Sequencing Ustilago maydis with the
LI-COR 4200 DNA Sequencer

Dr. Dagmar Schuette, Sequencing Department
LION Bioscience AG, Heidelberg, Germany

Introduction

In contrast to most microbial genome projects, yet similar to other eucaryotic genome projects like S. cerevisiae or S. pombe, C. elegans and D. melanogaster, it was decided to analyze the Ustilago maydis genome in an ordered manner and not by a whole genome shotgun approach. A chromosome-specific minimal tiling path of overlapping BAC clones, covering approximately 90% of the genome, was established to provide sequence-ready maps of the genome. Individual BAC clones contributing to the minimal tiling path were further subcloned into sets of minimal overlapping plasmid subclones, which then served as sequencing templates in a "single pass" sequencing approach. Therefore, we expected to reach a coverage lower than 3x at the end of the project.

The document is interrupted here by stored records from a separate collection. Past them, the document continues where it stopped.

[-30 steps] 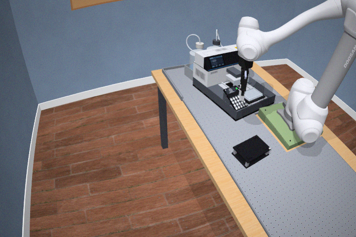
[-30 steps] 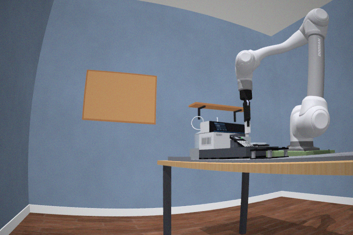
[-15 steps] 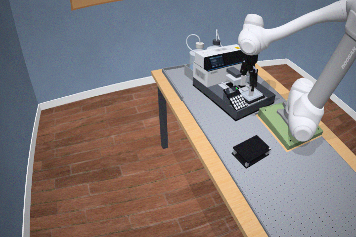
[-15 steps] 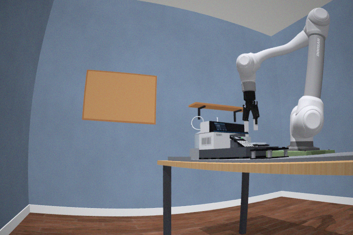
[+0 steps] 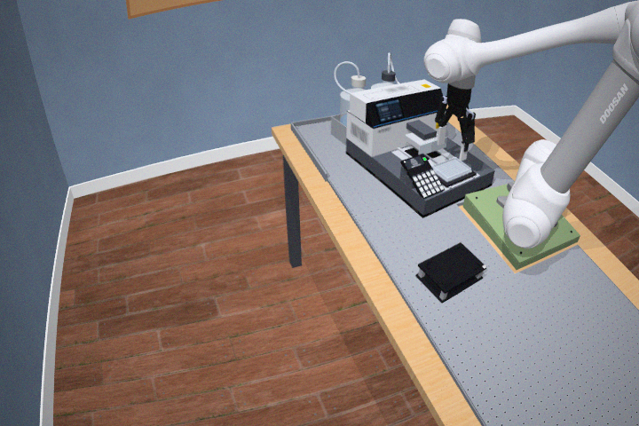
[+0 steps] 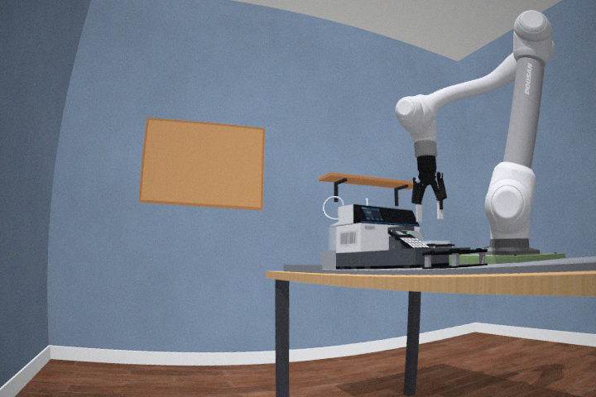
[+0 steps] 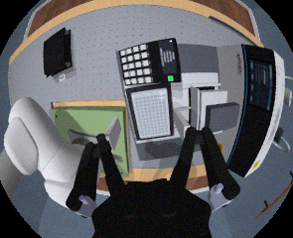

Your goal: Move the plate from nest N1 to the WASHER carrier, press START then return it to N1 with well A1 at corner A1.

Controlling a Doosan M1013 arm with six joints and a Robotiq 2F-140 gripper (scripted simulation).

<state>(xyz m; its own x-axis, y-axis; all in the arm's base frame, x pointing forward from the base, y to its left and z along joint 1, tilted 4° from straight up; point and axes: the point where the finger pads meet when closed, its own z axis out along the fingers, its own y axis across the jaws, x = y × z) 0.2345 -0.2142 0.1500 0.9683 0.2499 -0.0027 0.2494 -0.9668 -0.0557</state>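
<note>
Now: hand 110 mm above the well plate, 30 mm past it and 20 mm to the left of it. The rest, counted from my hand: plate washer: 170 mm to the right, 60 mm below, 10 mm ahead; then black plate nest N1: 340 mm to the left, 160 mm ahead, 150 mm below; then washer carrier: 120 mm below, 30 mm behind, 20 mm to the right.
</note>
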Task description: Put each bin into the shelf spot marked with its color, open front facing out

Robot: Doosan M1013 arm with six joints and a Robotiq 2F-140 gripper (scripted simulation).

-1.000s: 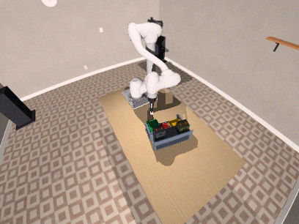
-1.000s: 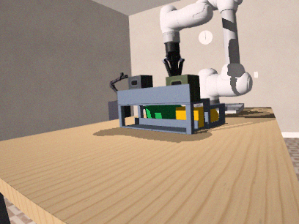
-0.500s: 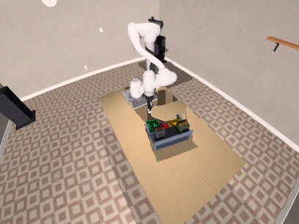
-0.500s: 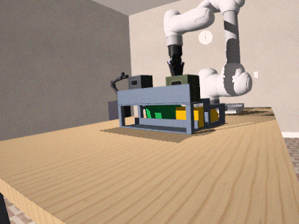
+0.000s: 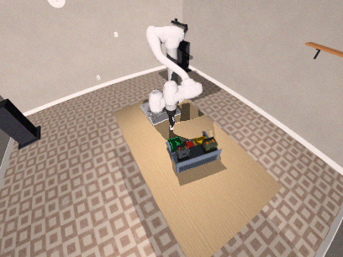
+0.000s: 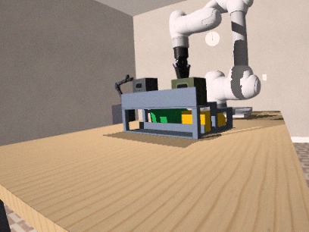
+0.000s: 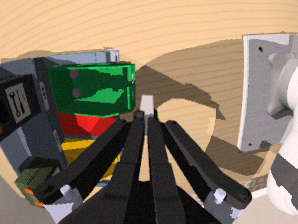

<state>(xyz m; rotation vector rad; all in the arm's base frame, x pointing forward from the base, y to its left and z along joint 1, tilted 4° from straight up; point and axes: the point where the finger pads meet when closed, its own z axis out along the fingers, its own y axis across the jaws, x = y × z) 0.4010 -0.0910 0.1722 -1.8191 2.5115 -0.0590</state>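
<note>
Now: hand 110 mm short of the green bin, 40 mm to the left of it and 120 mm above it. From my hand the other things lie so: dark box (250 mm ahead, 90 mm to the right, 10 mm below); then yellow bin (240 mm ahead, 160 mm to the left, 130 mm below).
</note>
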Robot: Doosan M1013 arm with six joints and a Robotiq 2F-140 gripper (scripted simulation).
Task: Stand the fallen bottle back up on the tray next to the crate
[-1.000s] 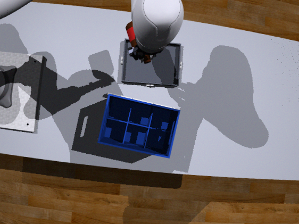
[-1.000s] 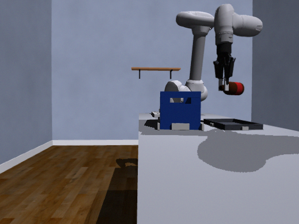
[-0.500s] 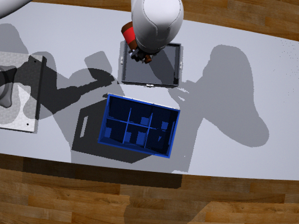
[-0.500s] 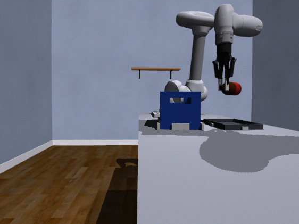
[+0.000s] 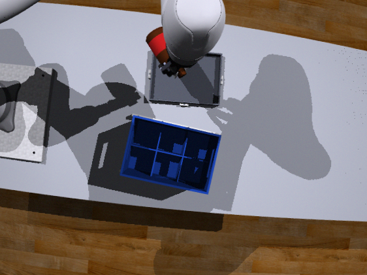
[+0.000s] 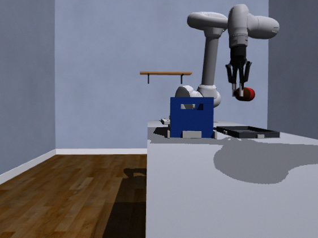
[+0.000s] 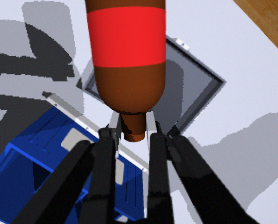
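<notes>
Right now my hand is 40 mm to the right of the bottle, 30 mm past it and 20 mm above it. The rest, counted from my hand: blue crate: 250 mm to the right, 140 mm below, 10 mm ahead; then dark tray: 210 mm below, 40 mm ahead, 20 mm to the left.
</notes>
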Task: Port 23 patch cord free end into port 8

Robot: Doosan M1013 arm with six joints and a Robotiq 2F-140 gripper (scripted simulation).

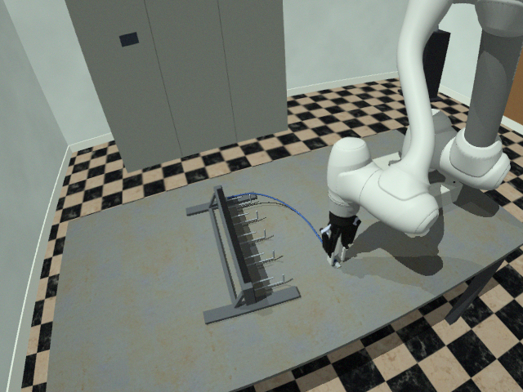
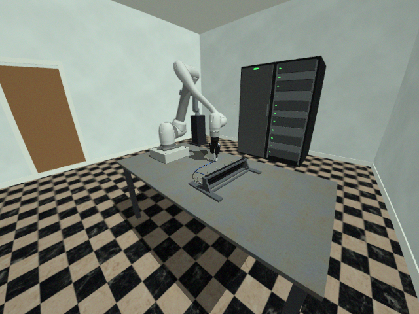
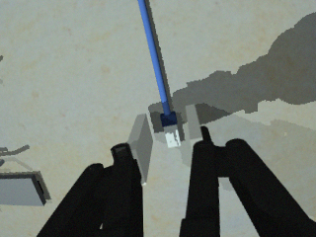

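The free-end plug is 40 mm below my hand and 10 mm to the left of it.
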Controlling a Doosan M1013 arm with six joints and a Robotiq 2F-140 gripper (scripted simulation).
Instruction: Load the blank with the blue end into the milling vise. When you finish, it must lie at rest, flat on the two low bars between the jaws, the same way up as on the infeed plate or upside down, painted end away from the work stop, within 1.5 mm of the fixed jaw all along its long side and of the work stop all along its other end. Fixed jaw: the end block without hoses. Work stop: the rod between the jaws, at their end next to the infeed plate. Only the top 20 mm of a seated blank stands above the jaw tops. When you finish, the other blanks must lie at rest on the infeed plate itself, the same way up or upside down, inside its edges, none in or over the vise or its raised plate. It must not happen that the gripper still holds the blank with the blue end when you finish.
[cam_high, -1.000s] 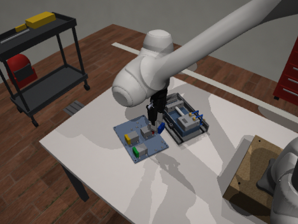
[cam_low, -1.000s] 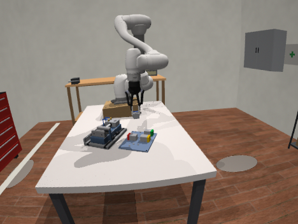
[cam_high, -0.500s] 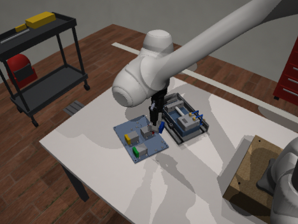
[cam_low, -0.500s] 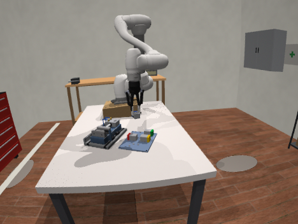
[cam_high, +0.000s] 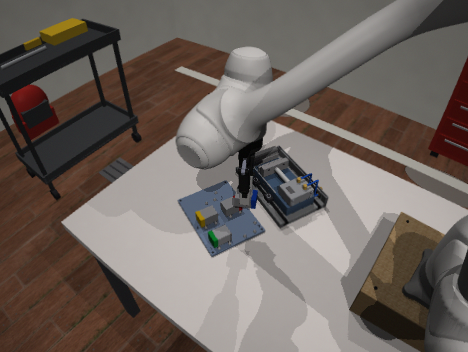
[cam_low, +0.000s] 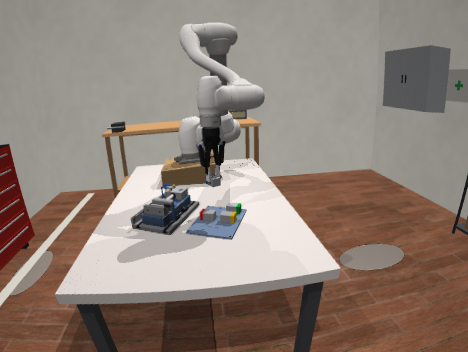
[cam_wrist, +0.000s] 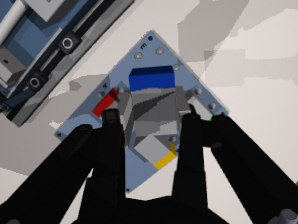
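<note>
Now: the blue-ended blank 30 mm below my hand. Also, from my hand: red-ended blank (90 mm ahead, 30 mm to the right, 160 mm below); then yellow-ended blank (110 mm ahead, 60 mm to the left, 160 mm below); then green blank (30 mm ahead, 90 mm to the left, 160 mm below).
</note>
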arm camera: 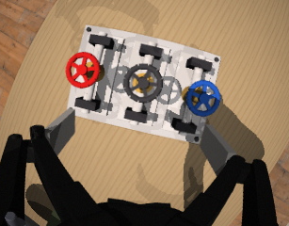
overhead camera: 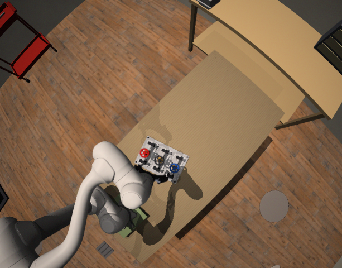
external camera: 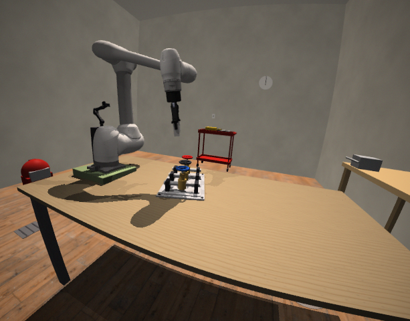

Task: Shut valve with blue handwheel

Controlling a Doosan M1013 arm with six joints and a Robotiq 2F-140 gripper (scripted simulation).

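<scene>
Right now my hand is 8 cm short of the blue handwheel, 9 cm to the left of it and 18 cm above it. From my hand the other things lie so: red handwheel (1 cm ahead, 13 cm to the left, 18 cm below); then black handwheel (5 cm ahead, 2 cm to the left, 18 cm below); then white plate (5 cm ahead, 2 cm to the left, 30 cm below).
</scene>
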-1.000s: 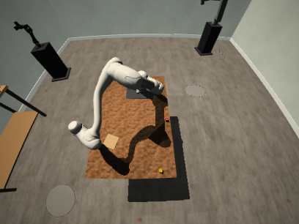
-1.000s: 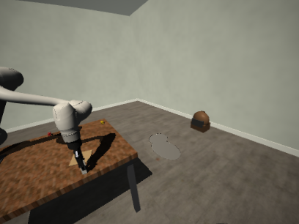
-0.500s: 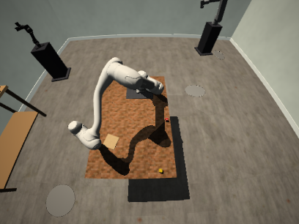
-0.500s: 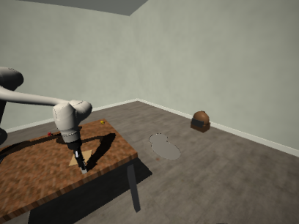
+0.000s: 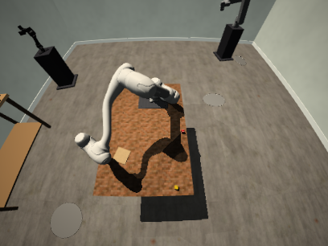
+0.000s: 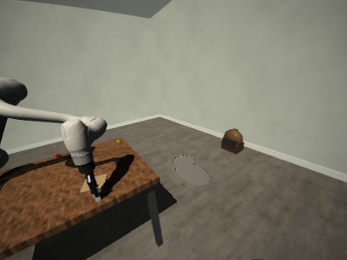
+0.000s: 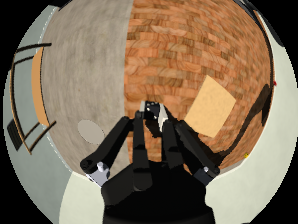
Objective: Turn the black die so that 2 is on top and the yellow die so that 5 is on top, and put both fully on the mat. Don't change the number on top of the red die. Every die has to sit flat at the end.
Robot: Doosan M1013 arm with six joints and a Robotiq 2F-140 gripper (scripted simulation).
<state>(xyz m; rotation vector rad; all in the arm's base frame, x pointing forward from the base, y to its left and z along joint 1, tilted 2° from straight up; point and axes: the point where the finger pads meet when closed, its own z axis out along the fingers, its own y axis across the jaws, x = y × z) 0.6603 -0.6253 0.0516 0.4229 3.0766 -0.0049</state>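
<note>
Now: hand 16 cm to the right of the tan mat, 3 cm short of it and 3 cm above it. Round my hand: black die: 2 cm below; then yellow die: 62 cm to the left, 42 cm ahead, 2 cm below; then red die: 83 cm to the left, 10 cm behind, 2 cm below.
</note>
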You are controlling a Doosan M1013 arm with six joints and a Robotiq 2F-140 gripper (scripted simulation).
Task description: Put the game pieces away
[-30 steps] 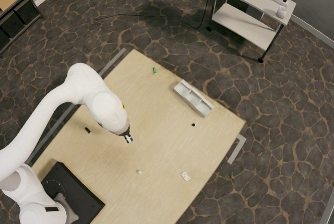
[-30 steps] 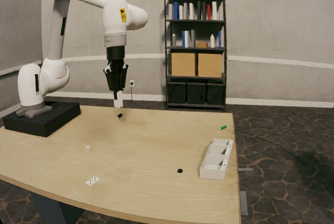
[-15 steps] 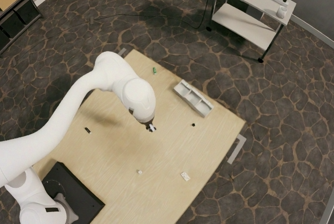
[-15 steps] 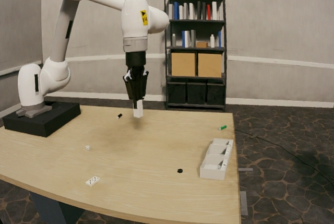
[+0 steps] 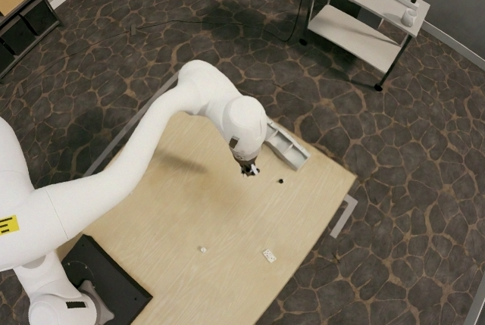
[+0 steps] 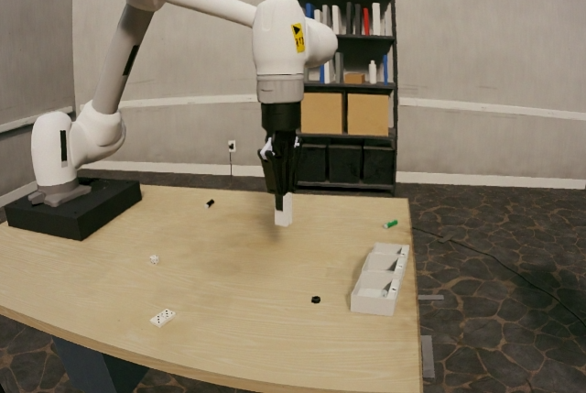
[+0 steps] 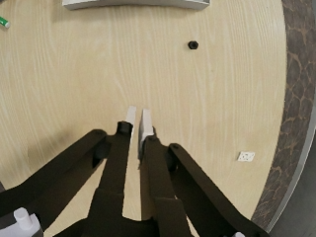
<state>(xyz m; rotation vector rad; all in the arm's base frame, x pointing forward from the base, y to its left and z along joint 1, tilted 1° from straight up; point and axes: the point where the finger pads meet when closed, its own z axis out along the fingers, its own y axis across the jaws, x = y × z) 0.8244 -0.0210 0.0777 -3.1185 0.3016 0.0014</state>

Under these circumstances, it was necessary to use a sequencing system that provided long read lengths combined with high accuracy because we expected large single stranded regions.

For this purpose, the technology of the LI-COR sequencing machines appeared to be the right choice, not only because of their long read length and high accuracy, but also because of the robust system, easy handling and the sequencer's relative insensitivity to contamination due to the infrared detection system.

Based on average read lengths of 800-1000 base pairs provided by the LI-COR machines, plasmid subclones were constructed at an average size of 1.6-1.7 kb. Considering the insert size and number of base pairs received from the forward and reverse read, we expected complete sequencing of the inserts in one run with an overlap of good quality.

Physical maps from the subclones of each BAC were generated (Fig. 1) and used to construct a minimal tiling path, expecting an average overlap between the clones of up to 200 base pairs. The clones selected from this map served as sequencing templates. Due to biological or technical problems, the sequence analysis led to 5-10 contigs per BAC. Gap closure was performed in a two-step process. First, sequencing alternative clones were selected for that issue from the physical map. Remaining gaps were closed by primerwalks on BACs on the ABI sequencer 377 (Fig. 2).

Fig. 1. Physical map of subclones generated from a BAC. Dig-labeled probes have been hybridized against clones, bound on filters. The clone order results from the hybridization signals. Fig. 2. The order of the clones belonging to the minimal tiling path is verified by the order after assembly.

We have sequenced 17,425,931 base pairs (bp) of the Ustilago maydis genome with very high accuracy out of 28 large contigs comprising 258 minimal overlapping BAC clones covering the 23 chromosomes of the organism. Only 22 small sequencing gaps remained open. Compared to the estimated genome size of 20.5 megabases, we have covered approximately 85.9% of the genome, leaving mainly ribosomal repeat areas, telomeric regions and other unclonable regions untouched.